## GOAL OF THE EXERCISE
Pick out the lines below that contain the string "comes" and copy them all.

☆ ☆ ☆ ☆

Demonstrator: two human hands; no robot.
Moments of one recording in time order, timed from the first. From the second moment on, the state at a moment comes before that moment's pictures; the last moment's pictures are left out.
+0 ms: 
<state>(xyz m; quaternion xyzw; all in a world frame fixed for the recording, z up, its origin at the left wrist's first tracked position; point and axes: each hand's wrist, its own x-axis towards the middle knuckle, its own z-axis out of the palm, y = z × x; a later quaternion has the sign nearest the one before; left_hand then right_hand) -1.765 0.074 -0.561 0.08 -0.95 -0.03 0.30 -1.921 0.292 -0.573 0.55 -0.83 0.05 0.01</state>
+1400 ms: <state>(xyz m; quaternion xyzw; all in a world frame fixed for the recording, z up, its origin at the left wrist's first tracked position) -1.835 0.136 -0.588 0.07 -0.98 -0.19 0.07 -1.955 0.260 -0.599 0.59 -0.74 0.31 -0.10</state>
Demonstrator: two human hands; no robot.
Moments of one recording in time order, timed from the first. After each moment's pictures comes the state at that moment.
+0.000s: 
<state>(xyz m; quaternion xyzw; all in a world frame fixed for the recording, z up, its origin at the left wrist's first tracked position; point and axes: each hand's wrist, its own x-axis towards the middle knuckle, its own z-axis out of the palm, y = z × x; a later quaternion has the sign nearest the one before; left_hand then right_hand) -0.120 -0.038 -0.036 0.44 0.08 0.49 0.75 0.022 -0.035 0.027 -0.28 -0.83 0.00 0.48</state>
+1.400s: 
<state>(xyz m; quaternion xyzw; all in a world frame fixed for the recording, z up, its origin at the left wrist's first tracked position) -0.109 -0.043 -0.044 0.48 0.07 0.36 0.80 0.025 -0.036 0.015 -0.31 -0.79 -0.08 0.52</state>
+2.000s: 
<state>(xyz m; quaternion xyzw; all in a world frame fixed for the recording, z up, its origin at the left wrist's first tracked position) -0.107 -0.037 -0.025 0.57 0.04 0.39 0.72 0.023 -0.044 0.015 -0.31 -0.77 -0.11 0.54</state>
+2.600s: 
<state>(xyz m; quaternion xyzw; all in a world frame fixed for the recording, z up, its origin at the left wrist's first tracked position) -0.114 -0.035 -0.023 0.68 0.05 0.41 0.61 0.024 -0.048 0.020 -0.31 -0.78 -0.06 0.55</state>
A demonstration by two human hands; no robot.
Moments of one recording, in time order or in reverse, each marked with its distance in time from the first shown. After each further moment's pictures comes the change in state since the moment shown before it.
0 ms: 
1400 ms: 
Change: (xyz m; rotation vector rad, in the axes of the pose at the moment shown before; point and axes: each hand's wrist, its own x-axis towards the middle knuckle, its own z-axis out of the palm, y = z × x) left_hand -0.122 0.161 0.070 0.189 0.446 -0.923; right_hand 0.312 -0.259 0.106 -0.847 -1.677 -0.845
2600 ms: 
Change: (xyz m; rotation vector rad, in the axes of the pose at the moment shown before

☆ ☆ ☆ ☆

## RESPONSE BELOW
Moments of one recording in time order, timed from the first. From the second moment on, the state at a moment comes before that moment's pictures; the last moment's pictures are left out.
Moments of one recording in time order, timed from the first. After each moment's pictures comes the state at that moment.
Moments of one recording, in time order or in reverse, each marked with its distance in time from the first shown. After each further moment's pictures comes the change in state since the moment shown before it.

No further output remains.